**WHAT YOU ARE ASKED TO DO**
The entries that follow are to be duplicated in full, character for character.

**EXTRACTED ENTRIES**
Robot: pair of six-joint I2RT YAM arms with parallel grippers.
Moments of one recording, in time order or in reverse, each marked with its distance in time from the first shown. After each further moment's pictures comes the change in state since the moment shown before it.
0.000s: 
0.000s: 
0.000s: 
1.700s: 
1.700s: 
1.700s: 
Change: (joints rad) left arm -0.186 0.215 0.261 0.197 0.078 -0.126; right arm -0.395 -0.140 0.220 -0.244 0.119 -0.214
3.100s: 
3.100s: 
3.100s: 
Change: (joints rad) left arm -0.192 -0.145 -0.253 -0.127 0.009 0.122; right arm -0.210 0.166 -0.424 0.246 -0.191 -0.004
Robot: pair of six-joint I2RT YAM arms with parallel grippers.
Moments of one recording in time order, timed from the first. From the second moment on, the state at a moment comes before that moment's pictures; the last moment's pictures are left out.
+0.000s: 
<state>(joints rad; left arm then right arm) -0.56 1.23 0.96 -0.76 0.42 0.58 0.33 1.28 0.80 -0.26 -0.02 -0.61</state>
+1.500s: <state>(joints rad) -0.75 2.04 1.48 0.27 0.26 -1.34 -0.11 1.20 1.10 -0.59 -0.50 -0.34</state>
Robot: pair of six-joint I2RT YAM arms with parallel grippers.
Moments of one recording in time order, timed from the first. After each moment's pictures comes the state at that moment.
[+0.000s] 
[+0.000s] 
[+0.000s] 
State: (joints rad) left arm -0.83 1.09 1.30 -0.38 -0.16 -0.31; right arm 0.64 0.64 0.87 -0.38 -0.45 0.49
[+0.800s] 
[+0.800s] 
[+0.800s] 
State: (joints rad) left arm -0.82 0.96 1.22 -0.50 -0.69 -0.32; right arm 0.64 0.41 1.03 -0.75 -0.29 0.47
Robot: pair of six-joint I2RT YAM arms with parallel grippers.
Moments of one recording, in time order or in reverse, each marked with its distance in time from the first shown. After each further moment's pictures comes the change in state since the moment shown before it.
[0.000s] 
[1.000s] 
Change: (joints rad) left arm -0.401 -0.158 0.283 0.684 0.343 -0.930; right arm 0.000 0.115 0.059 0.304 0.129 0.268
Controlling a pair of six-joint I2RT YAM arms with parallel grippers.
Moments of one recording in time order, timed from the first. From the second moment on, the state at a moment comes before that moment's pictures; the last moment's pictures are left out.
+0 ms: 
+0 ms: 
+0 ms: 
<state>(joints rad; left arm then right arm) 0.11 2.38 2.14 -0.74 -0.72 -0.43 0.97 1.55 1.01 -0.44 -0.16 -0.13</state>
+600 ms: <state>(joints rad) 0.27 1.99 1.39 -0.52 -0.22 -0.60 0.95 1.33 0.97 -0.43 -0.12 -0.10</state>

**WRITTEN ANSWER**
Robot: pair of six-joint I2RT YAM arms with parallel grippers.
Moments of one recording, in time order or in reverse, each marked with its distance in time from the first shown. After each further moment's pictures comes the change in state since the moment shown before it.
0.000s: 
0.000s: 
0.000s: 
1.700s: 
1.700s: 
1.700s: 
Change: (joints rad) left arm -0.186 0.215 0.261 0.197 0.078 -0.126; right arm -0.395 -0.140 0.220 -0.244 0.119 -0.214
3.100s: 
3.100s: 
3.100s: 
Change: (joints rad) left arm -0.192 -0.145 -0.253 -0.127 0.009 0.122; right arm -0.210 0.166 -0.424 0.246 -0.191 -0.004
Robot: pair of six-joint I2RT YAM arms with parallel grippers.
Moments of one recording in time order, timed from the first. From the second moment on, the state at a moment comes before that moment's pictures; the last moment's pictures are left out.
+0.000s: 
<state>(joints rad; left arm then right arm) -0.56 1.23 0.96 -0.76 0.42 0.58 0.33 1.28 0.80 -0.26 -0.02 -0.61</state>
+1.500s: <state>(joints rad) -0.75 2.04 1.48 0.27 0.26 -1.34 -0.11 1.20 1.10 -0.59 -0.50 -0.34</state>
Robot: pair of six-joint I2RT YAM arms with parallel grippers.
Moments of one recording in time order, timed from the first. After each moment's pictures comes the state at that moment.
[+0.000s] 
[+0.000s] 
[+0.000s] 
State: (joints rad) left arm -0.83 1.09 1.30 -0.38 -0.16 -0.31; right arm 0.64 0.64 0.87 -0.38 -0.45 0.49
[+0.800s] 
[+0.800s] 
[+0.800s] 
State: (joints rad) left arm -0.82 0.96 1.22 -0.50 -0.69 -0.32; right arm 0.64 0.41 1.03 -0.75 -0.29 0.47
Robot: pair of six-joint I2RT YAM arms with parallel grippers.
Moments of one recording, in time order or in reverse, each marked with its distance in time from the first shown. After each further moment's pictures comes the change in state since the moment shown before it.
[0.000s] 
[1.000s] 
Change: (joints rad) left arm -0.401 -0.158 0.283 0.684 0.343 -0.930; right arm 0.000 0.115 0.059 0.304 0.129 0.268
Controlling a pair of six-joint I2RT YAM arms with parallel grippers.
Moments of one recording in time order, timed from the first. From the second moment on, the state at a moment comes before that moment's pictures; the last moment's pictures are left out.
+0 ms: 
+0 ms: 
+0 ms: 
<state>(joints rad; left arm then right arm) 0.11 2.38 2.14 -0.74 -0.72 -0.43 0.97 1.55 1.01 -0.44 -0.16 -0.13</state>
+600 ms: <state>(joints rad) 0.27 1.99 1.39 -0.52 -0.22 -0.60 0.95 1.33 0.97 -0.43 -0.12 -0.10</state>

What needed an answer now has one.